**WHAT TO DO:** In the records below, find the line that contains "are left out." and the line that contains "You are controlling". Set down exactly those lines and every line between them, and nothing more.

**AVAILABLE DATA:**
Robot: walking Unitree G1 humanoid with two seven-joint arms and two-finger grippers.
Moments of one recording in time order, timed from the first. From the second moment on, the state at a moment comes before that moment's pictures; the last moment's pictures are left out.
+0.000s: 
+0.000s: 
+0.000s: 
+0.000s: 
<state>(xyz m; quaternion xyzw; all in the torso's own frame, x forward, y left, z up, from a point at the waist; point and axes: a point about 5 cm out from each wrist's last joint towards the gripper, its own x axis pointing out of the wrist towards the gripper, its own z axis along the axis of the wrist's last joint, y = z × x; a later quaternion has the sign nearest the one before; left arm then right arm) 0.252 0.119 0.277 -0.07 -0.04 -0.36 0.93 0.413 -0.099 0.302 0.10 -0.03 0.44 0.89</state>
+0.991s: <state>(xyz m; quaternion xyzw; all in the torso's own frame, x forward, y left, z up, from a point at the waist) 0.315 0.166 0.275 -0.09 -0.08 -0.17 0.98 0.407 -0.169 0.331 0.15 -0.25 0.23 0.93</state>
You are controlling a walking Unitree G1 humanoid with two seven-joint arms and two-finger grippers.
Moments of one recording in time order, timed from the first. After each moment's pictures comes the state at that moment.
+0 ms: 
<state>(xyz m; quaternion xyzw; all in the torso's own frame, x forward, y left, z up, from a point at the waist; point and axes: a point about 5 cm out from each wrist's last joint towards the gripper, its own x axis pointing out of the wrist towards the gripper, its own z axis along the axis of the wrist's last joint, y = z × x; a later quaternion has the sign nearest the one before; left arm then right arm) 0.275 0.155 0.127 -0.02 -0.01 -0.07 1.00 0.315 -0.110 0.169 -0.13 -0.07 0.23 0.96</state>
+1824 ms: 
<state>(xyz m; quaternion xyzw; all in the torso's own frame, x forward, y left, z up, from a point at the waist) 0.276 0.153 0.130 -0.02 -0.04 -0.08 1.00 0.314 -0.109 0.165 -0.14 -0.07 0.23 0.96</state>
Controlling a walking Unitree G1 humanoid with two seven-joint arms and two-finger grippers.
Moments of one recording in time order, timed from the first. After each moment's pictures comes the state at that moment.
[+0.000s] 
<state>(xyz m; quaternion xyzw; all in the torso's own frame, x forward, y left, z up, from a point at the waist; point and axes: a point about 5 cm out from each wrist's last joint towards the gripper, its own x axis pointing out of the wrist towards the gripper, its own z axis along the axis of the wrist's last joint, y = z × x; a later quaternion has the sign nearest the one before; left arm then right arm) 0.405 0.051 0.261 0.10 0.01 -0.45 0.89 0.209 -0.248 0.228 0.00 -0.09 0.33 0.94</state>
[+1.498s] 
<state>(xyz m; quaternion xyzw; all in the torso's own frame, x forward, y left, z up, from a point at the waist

**YOUR RESPONSE:**
Moments of one recording in time order, timed from the first. From the second moment on, the state at a moment comes before that moment's pictures; the last moment's pictures are left out.
+0.000s: 
+0.000s: 
+0.000s: 
+0.000s: 
<state>(xyz m; quaternion xyzw; all in the torso's own frame, x forward, y left, z up, from a point at the waist; point and axes: a point about 5 cm out from each wrist's last joint towards the gripper, its own x axis pointing out of the wrist towards the gripper, its own z axis along the axis of the wrist's last joint, y = z × x; a later quaternion has the sign nearest the one before; left arm then right arm) 0.252 0.119 0.277 -0.07 -0.04 -0.36 0.93 0.413 -0.099 0.302 0.10 -0.03 0.44 0.89</state>
+0.991s: <state>(xyz m; quaternion xyzw; all in the torso's own frame, x forward, y left, z up, from a point at the waist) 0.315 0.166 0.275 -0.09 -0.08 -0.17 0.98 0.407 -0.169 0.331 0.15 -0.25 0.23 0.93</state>
You are controlling a walking Unitree G1 humanoid with two seven-joint arms and two-finger grippers.

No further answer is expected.